Task to complete
Set down, word for word, every line of the listing below, starting with the one that contains "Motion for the" and ending with the final line. Include nothing else.

╭──

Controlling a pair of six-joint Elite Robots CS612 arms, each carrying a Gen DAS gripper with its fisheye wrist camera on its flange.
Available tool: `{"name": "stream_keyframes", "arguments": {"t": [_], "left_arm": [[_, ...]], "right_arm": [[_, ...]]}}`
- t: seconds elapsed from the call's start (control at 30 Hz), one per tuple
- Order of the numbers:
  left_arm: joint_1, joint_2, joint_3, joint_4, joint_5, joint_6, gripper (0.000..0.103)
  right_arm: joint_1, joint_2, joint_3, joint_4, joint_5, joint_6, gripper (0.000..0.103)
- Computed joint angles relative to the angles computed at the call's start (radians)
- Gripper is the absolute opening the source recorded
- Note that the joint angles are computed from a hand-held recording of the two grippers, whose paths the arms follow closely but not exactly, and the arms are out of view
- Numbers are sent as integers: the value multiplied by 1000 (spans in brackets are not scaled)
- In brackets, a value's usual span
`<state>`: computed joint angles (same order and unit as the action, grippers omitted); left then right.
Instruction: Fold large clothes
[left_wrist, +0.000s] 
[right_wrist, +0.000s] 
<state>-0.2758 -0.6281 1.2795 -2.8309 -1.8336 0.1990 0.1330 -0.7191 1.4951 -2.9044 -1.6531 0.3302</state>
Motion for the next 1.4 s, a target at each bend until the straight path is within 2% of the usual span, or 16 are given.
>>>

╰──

Response to this task
Motion for the next 1.4 s, a target at each bend until the straight path is within 2% of the usual span, or 16 are given.
>>>

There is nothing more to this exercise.